| GOAL OF THE EXERCISE |
The data must be given again exactly as written, with all images omitted.

Collection entries:
↓↓↓

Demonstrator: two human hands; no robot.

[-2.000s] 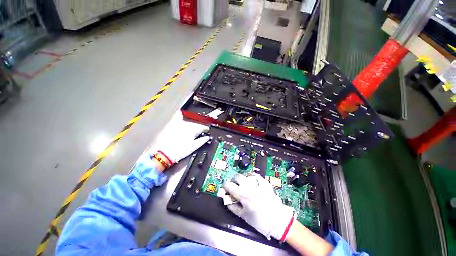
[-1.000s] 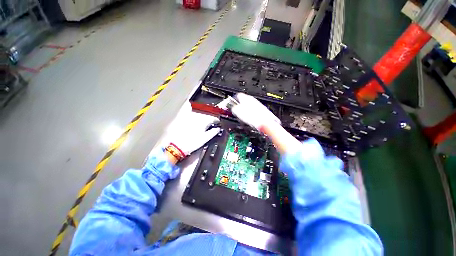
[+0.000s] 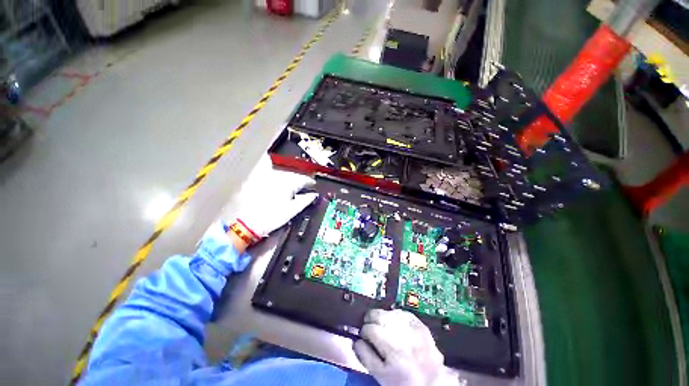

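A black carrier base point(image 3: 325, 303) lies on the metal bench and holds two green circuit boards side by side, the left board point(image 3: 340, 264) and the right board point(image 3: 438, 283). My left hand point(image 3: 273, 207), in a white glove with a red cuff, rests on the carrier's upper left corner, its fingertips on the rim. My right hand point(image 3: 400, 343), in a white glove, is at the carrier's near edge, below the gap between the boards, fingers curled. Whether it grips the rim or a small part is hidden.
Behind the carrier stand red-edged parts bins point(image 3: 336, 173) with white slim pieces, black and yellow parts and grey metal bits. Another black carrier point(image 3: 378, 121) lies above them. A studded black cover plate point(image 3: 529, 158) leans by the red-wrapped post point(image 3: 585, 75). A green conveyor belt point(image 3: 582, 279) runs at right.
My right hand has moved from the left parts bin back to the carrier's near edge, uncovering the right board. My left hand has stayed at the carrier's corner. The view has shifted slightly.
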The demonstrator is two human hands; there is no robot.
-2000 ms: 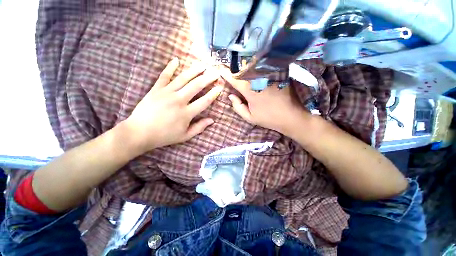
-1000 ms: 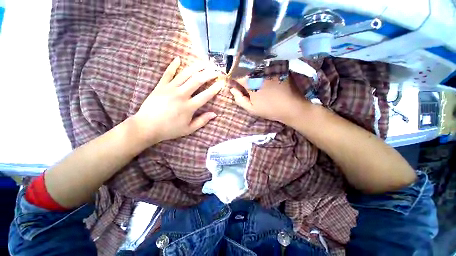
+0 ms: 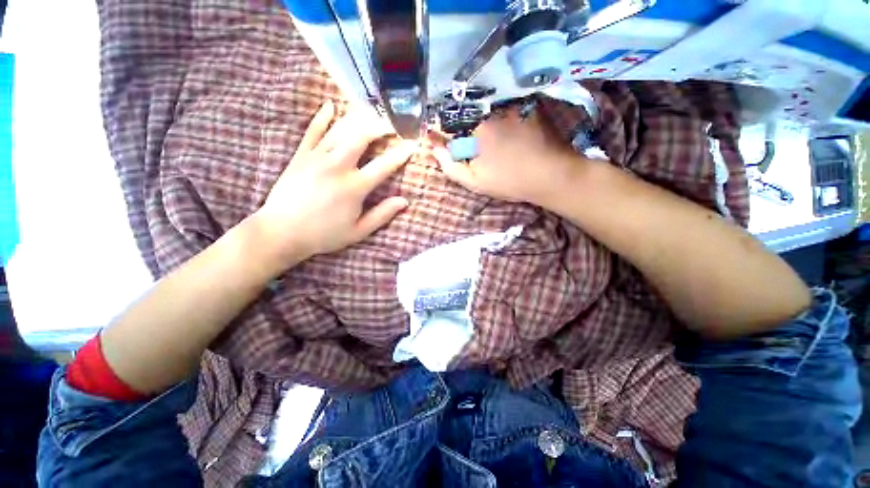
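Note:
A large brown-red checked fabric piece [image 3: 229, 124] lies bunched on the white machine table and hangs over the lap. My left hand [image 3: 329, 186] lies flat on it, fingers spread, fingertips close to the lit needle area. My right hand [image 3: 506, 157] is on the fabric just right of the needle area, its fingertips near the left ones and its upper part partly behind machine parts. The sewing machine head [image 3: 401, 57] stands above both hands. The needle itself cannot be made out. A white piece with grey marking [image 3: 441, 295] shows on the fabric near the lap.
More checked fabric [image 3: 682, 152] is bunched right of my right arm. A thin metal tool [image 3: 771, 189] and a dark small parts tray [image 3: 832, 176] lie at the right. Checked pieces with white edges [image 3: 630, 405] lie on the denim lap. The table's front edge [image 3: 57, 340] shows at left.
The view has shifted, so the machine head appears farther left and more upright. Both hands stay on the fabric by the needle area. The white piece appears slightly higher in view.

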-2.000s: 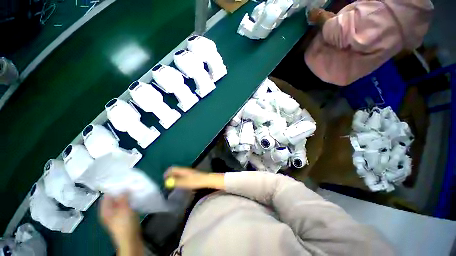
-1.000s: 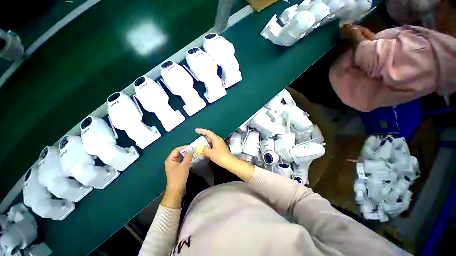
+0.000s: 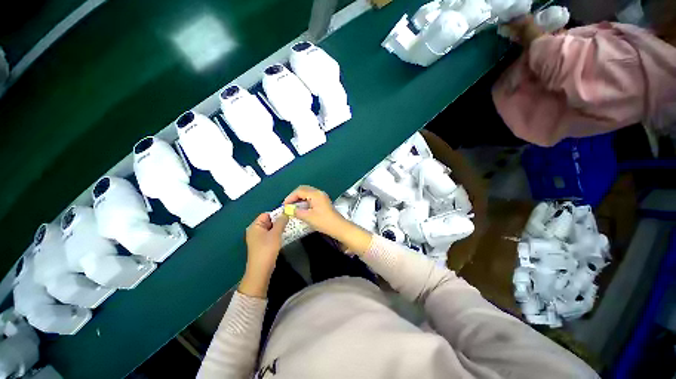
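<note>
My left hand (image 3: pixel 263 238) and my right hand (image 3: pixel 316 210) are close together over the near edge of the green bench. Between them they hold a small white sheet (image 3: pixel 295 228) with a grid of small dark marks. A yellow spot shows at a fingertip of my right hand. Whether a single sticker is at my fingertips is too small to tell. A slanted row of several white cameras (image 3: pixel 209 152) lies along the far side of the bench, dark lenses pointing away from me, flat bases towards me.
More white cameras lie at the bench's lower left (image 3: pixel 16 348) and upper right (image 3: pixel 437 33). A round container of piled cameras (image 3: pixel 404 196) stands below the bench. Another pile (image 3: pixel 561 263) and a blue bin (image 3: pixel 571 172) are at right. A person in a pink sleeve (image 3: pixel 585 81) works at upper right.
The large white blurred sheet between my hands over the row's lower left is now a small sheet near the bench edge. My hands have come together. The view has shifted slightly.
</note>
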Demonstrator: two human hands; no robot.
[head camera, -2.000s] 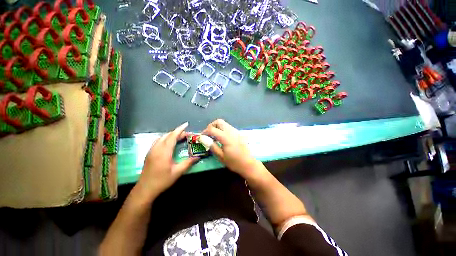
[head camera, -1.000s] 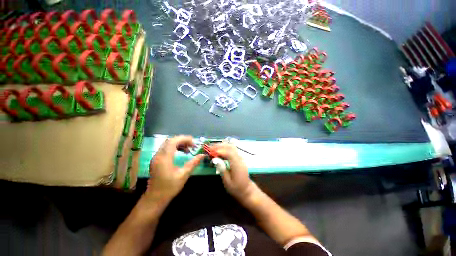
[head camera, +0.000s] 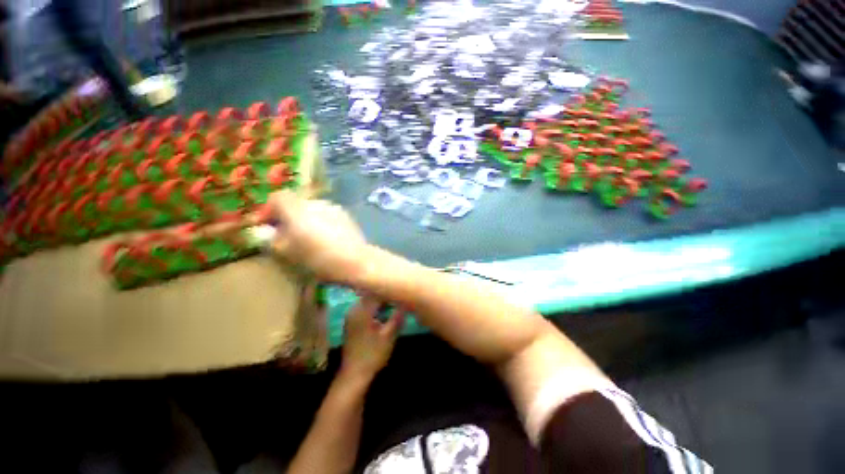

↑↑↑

| RESULT OF THIS EXERCISE |
Demonstrator: two human hands; no robot.

[-2.000s] 
[-1.000s] 
[+0.000s] 

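A black carrier base point(image 3: 325, 303) lies on the metal bench and holds two green circuit boards side by side, the left board point(image 3: 340, 264) and the right board point(image 3: 438, 283). My left hand point(image 3: 273, 207), in a white glove with a red cuff, rests on the carrier's upper left corner, its fingertips on the rim. My right hand point(image 3: 400, 343), in a white glove, is at the carrier's near edge, below the gap between the boards, fingers curled. Whether it grips the rim or a small part is hidden.
Behind the carrier stand red-edged parts bins point(image 3: 336, 173) with white slim pieces, black and yellow parts and grey metal bits. Another black carrier point(image 3: 378, 121) lies above them. A studded black cover plate point(image 3: 529, 158) leans by the red-wrapped post point(image 3: 585, 75). A green conveyor belt point(image 3: 582, 279) runs at right.
My right hand has moved from the left parts bin back to the carrier's near edge, uncovering the right board. My left hand has stayed at the carrier's corner. The view has shifted slightly.
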The demonstrator is two human hands; there is no robot.
-2000 ms: 
-1000 ms: 
+0 ms: 
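Note:
A large brown-red checked fabric piece [image 3: 229, 124] lies bunched on the white machine table and hangs over the lap. My left hand [image 3: 329, 186] lies flat on it, fingers spread, fingertips close to the lit needle area. My right hand [image 3: 506, 157] is on the fabric just right of the needle area, its fingertips near the left ones and its upper part partly behind machine parts. The sewing machine head [image 3: 401, 57] stands above both hands. The needle itself cannot be made out. A white piece with grey marking [image 3: 441, 295] shows on the fabric near the lap.
More checked fabric [image 3: 682, 152] is bunched right of my right arm. A thin metal tool [image 3: 771, 189] and a dark small parts tray [image 3: 832, 176] lie at the right. Checked pieces with white edges [image 3: 630, 405] lie on the denim lap. The table's front edge [image 3: 57, 340] shows at left.
The view has shifted, so the machine head appears farther left and more upright. Both hands stay on the fabric by the needle area. The white piece appears slightly higher in view.
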
-2.000s: 
-1.000s: 
+0.000s: 
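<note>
My left hand (image 3: pixel 263 238) and my right hand (image 3: pixel 316 210) are close together over the near edge of the green bench. Between them they hold a small white sheet (image 3: pixel 295 228) with a grid of small dark marks. A yellow spot shows at a fingertip of my right hand. Whether a single sticker is at my fingertips is too small to tell. A slanted row of several white cameras (image 3: pixel 209 152) lies along the far side of the bench, dark lenses pointing away from me, flat bases towards me.
More white cameras lie at the bench's lower left (image 3: pixel 16 348) and upper right (image 3: pixel 437 33). A round container of piled cameras (image 3: pixel 404 196) stands below the bench. Another pile (image 3: pixel 561 263) and a blue bin (image 3: pixel 571 172) are at right. A person in a pink sleeve (image 3: pixel 585 81) works at upper right.
The large white blurred sheet between my hands over the row's lower left is now a small sheet near the bench edge. My hands have come together. The view has shifted slightly.
</note>
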Demonstrator: two human hands; no robot.
[head camera, -2.000s] 
[head camera, -1.000s] 
[head camera, +0.000s] 

No further answer will be given.